EXERCISE DIRECTIONS ▸ Start at the line with "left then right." in the records below, stop at the line with "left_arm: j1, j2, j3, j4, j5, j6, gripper", and return every line in that span exactly, the two end lines included.

*** Opening of EXCERPTED RECORDS ***

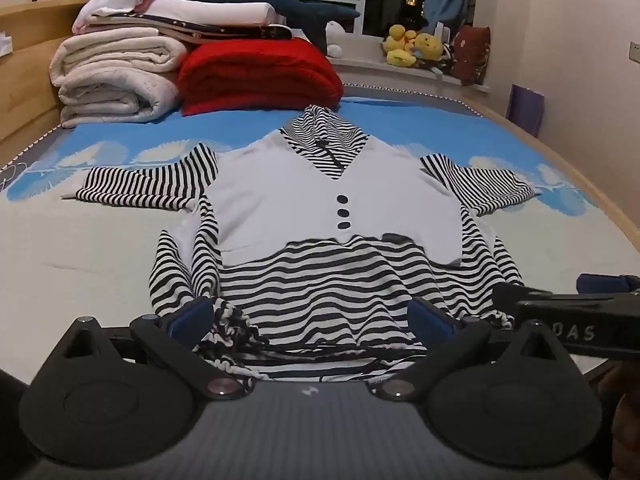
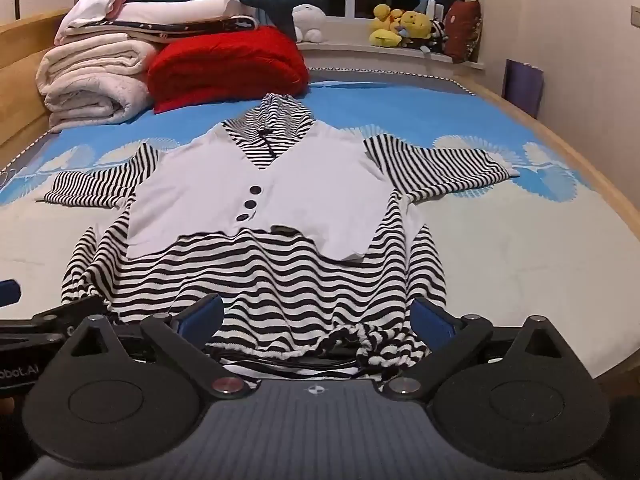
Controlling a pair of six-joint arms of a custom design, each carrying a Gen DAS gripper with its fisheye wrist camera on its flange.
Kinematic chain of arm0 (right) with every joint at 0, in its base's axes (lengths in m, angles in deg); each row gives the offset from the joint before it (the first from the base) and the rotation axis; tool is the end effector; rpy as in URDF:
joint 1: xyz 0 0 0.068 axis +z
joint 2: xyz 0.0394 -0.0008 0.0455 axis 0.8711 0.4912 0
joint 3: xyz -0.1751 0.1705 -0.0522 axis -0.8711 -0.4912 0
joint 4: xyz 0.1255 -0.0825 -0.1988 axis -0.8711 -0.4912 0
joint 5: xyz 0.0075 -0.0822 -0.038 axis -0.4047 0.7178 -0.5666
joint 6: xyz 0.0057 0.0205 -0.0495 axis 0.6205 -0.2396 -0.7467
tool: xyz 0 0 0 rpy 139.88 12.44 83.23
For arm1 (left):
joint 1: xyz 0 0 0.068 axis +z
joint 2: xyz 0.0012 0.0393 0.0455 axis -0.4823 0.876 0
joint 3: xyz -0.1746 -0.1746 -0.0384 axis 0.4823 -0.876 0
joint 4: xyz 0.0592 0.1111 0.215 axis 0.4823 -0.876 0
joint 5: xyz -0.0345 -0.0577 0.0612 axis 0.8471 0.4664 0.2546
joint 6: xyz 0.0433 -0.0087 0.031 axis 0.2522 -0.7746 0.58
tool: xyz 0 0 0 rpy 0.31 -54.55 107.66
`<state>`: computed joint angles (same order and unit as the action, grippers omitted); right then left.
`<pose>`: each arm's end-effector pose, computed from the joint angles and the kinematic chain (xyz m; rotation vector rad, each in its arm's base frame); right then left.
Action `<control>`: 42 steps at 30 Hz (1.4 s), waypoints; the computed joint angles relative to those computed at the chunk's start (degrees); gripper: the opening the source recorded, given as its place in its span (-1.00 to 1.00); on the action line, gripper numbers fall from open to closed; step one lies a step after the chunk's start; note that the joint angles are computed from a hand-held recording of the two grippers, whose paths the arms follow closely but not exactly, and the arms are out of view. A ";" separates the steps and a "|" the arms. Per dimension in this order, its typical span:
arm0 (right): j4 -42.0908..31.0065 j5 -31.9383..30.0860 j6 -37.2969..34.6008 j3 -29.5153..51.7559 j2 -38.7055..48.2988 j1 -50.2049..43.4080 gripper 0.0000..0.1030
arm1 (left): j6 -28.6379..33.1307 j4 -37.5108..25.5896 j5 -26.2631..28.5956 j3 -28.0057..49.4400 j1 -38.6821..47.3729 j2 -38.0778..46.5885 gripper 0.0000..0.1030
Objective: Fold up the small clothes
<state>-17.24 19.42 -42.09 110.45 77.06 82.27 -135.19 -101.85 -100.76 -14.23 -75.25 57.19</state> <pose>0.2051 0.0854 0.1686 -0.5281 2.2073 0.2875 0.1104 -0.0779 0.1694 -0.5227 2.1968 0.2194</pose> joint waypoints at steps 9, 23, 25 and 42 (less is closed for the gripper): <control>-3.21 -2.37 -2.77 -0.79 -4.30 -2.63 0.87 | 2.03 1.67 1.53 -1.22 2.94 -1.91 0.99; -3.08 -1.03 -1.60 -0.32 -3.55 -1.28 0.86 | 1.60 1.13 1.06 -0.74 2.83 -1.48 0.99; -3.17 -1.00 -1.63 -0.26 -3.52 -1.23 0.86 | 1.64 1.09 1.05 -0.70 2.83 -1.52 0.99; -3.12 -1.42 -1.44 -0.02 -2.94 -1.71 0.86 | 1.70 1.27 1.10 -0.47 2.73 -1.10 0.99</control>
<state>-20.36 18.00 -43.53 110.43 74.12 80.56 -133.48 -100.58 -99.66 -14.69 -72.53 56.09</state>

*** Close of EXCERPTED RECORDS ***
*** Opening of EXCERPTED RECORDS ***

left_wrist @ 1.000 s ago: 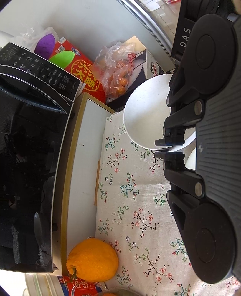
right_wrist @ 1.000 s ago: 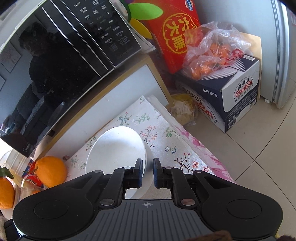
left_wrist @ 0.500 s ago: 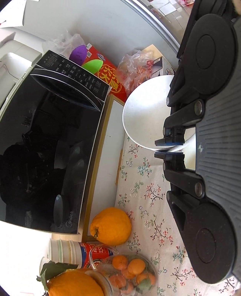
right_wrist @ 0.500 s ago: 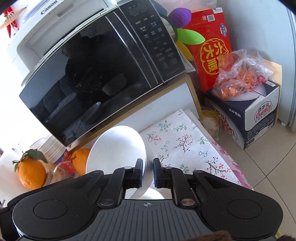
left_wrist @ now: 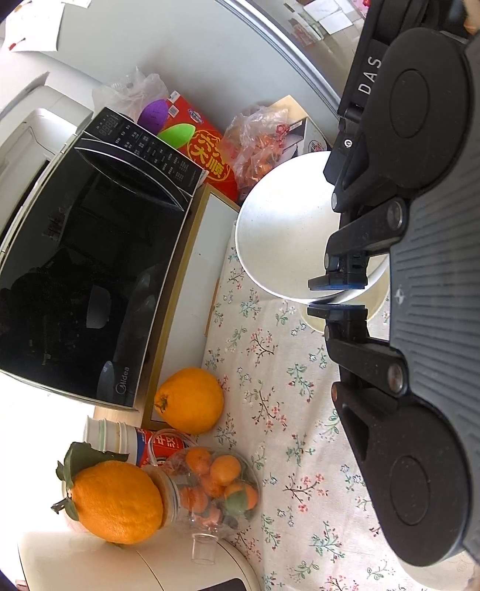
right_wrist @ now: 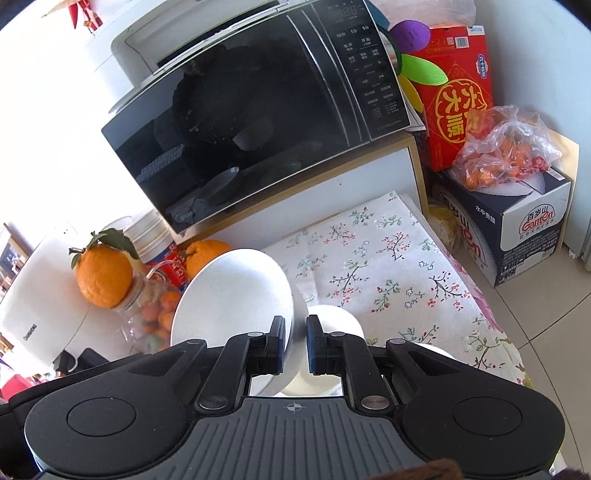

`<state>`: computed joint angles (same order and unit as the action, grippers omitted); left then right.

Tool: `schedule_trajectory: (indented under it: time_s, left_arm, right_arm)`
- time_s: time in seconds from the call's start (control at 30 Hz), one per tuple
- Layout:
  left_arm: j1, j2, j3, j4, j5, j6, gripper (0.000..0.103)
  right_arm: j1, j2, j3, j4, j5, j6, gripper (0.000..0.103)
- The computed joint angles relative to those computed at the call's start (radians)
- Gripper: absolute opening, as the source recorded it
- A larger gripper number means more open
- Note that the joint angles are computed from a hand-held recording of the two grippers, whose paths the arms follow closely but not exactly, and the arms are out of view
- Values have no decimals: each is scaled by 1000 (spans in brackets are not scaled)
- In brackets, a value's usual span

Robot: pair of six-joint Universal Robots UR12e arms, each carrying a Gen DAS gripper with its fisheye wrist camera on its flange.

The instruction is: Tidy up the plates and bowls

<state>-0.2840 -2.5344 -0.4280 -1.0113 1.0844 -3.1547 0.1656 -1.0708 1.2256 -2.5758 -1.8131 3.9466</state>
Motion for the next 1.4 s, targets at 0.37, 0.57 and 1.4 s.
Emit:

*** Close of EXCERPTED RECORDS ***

RESPONSE FOR THIS EXERCISE ▸
`<state>`: computed joint angles (same order and unit as the action, grippers omitted); left then right.

Tool: `schedule_trajectory: (indented under it: time_s, left_arm, right_arm)`
- time_s: time in seconds from the call's start (control at 30 Hz), one per tuple
- Layout:
  left_arm: j1, j2, j3, j4, j5, j6, gripper (0.000..0.103)

The given output is the complete response.